雨后的夜晚潮湿阴冷,但卧室里的空气却燥热得像要烧起来。
我平躺在床上,眼睛盯着天花板上那片因渗水形成的霉斑。黑暗里,那片霉斑的形状扭曲变形,像一张咧着嘴的鬼脸,在嘲笑我。
手掌在床单上慢慢收紧,布料在指间皱成一团。
脑子里那些声音又回来了李峰油腻的笑声,陈浩自信的语调,还有赵晓雨那句轻柔的“谢谢你送我这本书”。

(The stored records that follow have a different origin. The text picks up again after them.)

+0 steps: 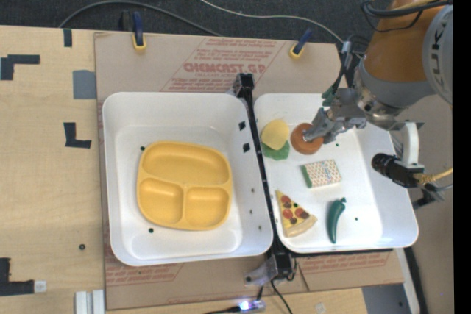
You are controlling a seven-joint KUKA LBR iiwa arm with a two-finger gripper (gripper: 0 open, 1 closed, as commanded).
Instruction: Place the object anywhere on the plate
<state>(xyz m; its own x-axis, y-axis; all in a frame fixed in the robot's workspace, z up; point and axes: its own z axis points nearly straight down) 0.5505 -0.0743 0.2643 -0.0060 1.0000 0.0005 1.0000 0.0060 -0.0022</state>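
Observation:
A yellow three-compartment plate (184, 184) lies in the left white bin (121, 129). In the right bin (383, 224) my gripper (315, 134) hangs low over a brown round toy (304, 142) near the bin's back, its fingertips right at the toy. Whether they touch it I cannot tell. Beside the toy, to the left, sits a yellow-and-green rounded toy (275, 138). In front of these lie a small speckled square block (321, 173), a pizza slice (293, 213) and a green pepper (335, 218).
A black divider (255, 151) runs between the two bins. A black fitting (395, 170) juts out over the right bin's right rim. Two clamps (137, 37) hold the cardboard at the back edge. Cables cross the dark floor behind.

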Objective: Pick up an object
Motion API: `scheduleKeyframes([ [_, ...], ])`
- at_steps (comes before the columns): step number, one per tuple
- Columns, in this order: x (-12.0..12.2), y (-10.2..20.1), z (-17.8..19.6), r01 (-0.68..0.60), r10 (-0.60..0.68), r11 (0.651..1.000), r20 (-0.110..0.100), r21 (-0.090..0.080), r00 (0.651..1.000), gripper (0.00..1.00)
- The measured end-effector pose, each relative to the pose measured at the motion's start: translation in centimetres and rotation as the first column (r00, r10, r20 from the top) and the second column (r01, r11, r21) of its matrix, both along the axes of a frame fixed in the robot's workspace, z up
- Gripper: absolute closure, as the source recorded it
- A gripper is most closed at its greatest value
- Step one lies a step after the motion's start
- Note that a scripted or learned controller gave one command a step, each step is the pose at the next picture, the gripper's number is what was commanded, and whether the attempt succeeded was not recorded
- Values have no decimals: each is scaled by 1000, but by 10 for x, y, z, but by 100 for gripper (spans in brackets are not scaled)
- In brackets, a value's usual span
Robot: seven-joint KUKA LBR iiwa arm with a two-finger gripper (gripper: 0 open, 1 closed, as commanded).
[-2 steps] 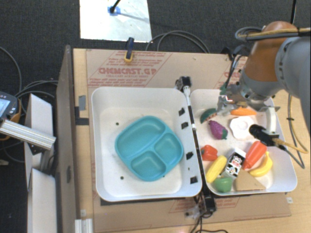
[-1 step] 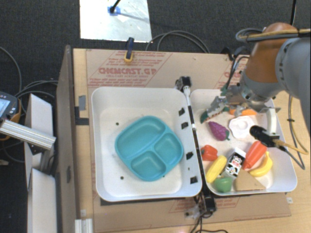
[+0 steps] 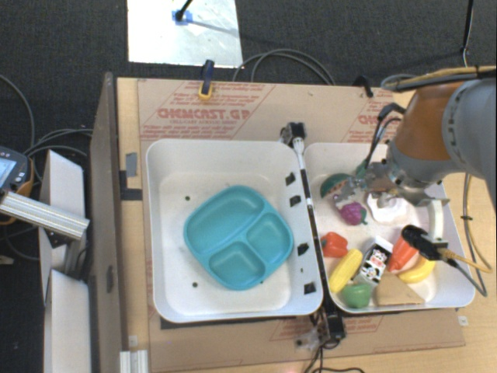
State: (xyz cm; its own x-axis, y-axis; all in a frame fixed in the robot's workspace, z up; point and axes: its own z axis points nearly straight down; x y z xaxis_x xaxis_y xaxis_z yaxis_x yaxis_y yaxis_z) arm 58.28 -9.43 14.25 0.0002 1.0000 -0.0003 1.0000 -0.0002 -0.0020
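Looking down on the tabletop, there are two white bins side by side. The left bin has a teal divided plate sitting in it, and the right bin has all the small toy food.

The arm comes in from the right and hangs over the back half of the right bin, with its working end low near the divider side. I honestly can't tell how the jaws stand. They're lost in dark clutter under the wrist, and I don't see anything held in them.

My guess for the target is the purple veggie. It sits just toward the front of the bin from the arm's tip, very close, with a dark green piece right beside it on the divider side. A white lump is just on the other side.

The purple one looks roundish with no real long axis, so approach angle shouldn't matter much. Crowding is the worry: those neighbours could get nudged or grabbed instead. The orange pepper and the yellow piece sit further to the front.
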Motion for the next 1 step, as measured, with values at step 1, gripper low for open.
scheduleKeyframes([
  [1, -13, 11, -61, -2, 2, 1000, 0, 1, 1000, 0],
])
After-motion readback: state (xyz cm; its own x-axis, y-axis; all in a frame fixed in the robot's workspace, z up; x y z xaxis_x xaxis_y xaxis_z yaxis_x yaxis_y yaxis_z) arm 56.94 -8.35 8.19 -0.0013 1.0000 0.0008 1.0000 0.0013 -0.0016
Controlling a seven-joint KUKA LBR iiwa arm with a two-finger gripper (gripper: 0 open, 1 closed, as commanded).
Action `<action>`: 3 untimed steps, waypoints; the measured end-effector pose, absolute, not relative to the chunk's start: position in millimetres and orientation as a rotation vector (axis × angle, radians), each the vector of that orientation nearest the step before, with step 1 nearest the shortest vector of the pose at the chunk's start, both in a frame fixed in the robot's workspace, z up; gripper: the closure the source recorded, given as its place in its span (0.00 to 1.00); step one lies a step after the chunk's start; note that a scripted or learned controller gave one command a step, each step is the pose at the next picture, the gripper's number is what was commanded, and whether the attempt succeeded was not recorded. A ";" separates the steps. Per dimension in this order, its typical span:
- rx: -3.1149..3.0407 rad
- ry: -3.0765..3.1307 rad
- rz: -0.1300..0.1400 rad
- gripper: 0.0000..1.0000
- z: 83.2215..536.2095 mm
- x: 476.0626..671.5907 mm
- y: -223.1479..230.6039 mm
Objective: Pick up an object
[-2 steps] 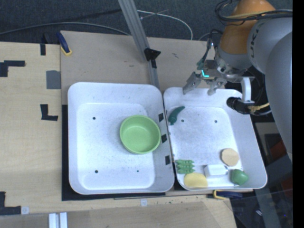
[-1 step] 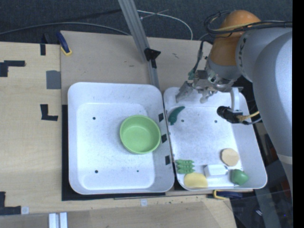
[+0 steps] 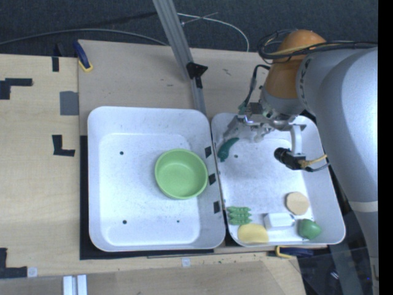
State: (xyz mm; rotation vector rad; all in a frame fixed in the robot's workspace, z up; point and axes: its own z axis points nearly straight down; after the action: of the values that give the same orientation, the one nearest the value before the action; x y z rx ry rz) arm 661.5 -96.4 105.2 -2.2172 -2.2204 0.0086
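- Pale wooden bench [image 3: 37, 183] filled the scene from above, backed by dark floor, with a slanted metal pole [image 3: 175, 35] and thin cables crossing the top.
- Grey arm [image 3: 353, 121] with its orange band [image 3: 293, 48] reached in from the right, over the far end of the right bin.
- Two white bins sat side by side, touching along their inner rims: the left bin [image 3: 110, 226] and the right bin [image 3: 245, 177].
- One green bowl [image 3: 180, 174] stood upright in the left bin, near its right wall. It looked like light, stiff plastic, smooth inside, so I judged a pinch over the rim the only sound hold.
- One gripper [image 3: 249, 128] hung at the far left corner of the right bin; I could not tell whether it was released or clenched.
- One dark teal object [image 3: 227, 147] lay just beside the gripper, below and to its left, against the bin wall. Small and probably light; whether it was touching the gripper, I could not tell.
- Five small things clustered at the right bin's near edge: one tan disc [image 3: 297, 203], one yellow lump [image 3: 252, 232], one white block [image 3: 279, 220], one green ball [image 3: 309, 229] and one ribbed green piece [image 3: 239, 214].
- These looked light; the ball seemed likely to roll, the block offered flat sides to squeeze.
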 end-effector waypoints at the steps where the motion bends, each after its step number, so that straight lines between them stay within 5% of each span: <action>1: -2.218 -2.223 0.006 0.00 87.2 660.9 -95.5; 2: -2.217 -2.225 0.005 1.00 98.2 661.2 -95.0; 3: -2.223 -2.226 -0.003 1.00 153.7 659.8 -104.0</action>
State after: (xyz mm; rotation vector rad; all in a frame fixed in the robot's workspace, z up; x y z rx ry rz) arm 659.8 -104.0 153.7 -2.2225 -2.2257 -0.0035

它们交织在一起,拧成一根粗糙的麻绳,死死勒住我的喉咙。
呼吸变得困难。
我翻身坐起,赤脚踩在地板上。冰凉的触感顺着脚底爬上来,让燥热的脑子稍微清醒了一点。
催眠能力。
那个我至今没敢真正使用的、不明来源的能力。
上周五放学后,在小花园淋雨等待的时候,我就该用的。如果当时用了,赵晓雨会不会来?她会不会看着我湿透的样子,心生怜悯,然后……
然后什么?
然后喜欢上我?
黑暗里,我扯了扯嘴角。
真可笑。
用能力换来的喜欢,算什么喜欢?
但如果不靠能力,我又能得到什么?
什么都没有。
手机屏幕在床头柜上亮了一下,又暗下去。是李峰发来的短信,我没回。作业还没写,明天要交按照约定,我得写两份,一份我的,一份他的。
报酬。
这就是我为了那个失败的机会付出的代价。
我站起来,走到书桌前坐下。台灯拧开,昏黄的光晕照亮桌面上摊开的数学练习册。那些函数图像扭曲怪异,像一条条盘踞在纸面上的毒蛇。
我看不下去。
脑子里全是今天下午的画面:奶茶店暖黄色的灯光,窗边那对模糊的男女身影,还有赵晓雨离开教室时,书包上那个一晃一晃的小兔子挂坠。
她选择了陈浩。
她选择了奶茶,而不是我。
手指无意识地摸向练习册边缘,纸张的粗糙感摩擦着指腹。然后,一个念头毫无征兆地冒了出来,清晰得可怕:
如果……如果我能让她“选择”我呢?
不是靠送书,不是靠制造偶遇,不是靠那些拙劣的示好。
而是靠这个能力。
靠这个说不清道不明的、能让人听话的能力。
心脏突然开始狂跳,撞得肋骨发疼。
我闭上眼睛,深吸一口气,又缓缓吐出。
黑暗中,我仿佛看见赵晓雨的脸。她微微歪着头,马尾辫从肩头滑落,眼睛弯成月牙,声音轻柔地说:“林默,谢谢你。”
谢谢你。
这三个字像魔咒一样,在我脑子里反复回响。
凭什么只有谢谢?
凭什么我只能得到谢谢?
拳头砸在桌面上,发出沉闷的响声。练习册被震得滑落在地,纸张散开,铺了一地。
我弯腰去捡,却在捡起第一张纸时停住了动作。